A: For a system of particles, with the origin of the coordinate system taken as the center of mass (CM), $d\vec J/dt = \vec \tau$ where $\vec J$ is the angular momentum with respect to the CM and $\vec \tau$ is the torque from the forces in the inertial frame with respect to the CM.  This is true even if the CM is accelerating. The CM of mass is special in this regard.  See a good physics mechanics text, such as Symon, Mechanics, for the detailed derivation that proves this relationship.
Also, Euler's equations for the motion of a rigid body expressed in terms of the principal axes of the body that rotate with the body, use the forces in the inertial frame for the torques.
For general three dimensional motion, if the rotation is constrained to be about a fixed point, that point is taken as the origin of the coordinate system for evaluating the rotational motion. If the object is unconstrained and moving freely, the center of mass (even if accelerating) is taken as the origin of the coordinate system for evaluating the rotational motion; translational motion is evaluated for the center of mass using the second law. Only the true forces in the non-inertial frame are considered for these evaluations.
If the body is constrained to rotate about a fixed point and that point is accelerating in an inertial frame, the evaluation must consider the fictitious forces present using that point as the origin. A good intermediate/advanced physics mechanics book addresses the general motion of a rigid body; for example, see Mechanic by Symon, or Classical Mechanics, by Goldstein.
A: Once the forces and their positions are known, its possible to calculate the torque with respect to the COM. The forces can be affected by the acceleration, but supposing that they are measured correctly (by a load cell for example) that effect is already being taken in consideration.

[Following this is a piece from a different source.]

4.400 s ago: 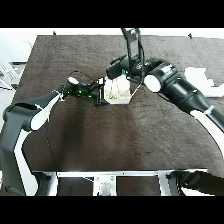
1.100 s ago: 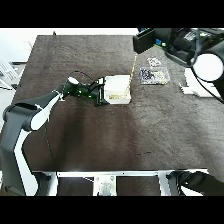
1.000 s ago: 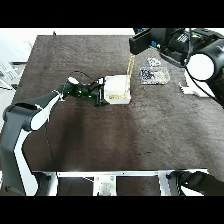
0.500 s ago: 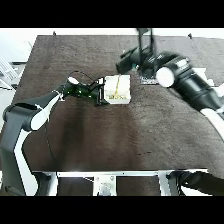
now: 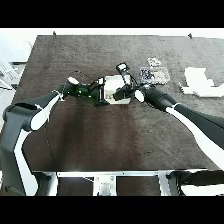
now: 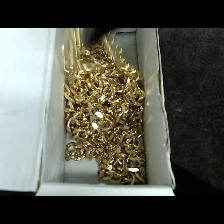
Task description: Fold the box and place the chain.
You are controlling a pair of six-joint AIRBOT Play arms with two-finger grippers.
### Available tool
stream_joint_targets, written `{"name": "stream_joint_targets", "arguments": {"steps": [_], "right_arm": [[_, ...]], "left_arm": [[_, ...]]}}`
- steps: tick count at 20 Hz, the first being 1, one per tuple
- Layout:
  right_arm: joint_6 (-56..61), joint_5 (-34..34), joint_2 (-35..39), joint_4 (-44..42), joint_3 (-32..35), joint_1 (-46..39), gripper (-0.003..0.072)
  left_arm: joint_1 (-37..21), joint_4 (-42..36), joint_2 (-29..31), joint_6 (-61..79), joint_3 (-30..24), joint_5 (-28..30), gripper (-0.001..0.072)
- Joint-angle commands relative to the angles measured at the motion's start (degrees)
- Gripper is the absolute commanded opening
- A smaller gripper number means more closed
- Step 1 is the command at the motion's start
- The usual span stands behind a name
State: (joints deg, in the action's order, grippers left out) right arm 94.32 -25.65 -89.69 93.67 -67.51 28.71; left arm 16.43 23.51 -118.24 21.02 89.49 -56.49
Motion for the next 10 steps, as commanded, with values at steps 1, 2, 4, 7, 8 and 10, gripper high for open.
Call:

For example an yoyo toy falls at an acceleration $a$ while I keep the end of the string at a given height. The result is a tension at the string smaller than $mg$.
But if I pull the string up in order to keep the disk in the same height, (instead of let it fall) the tension is now $mg$.
Each situation results in a different torque, and different angular acceleration. But if the tension is properly measured, the torque with respect to the COM is known.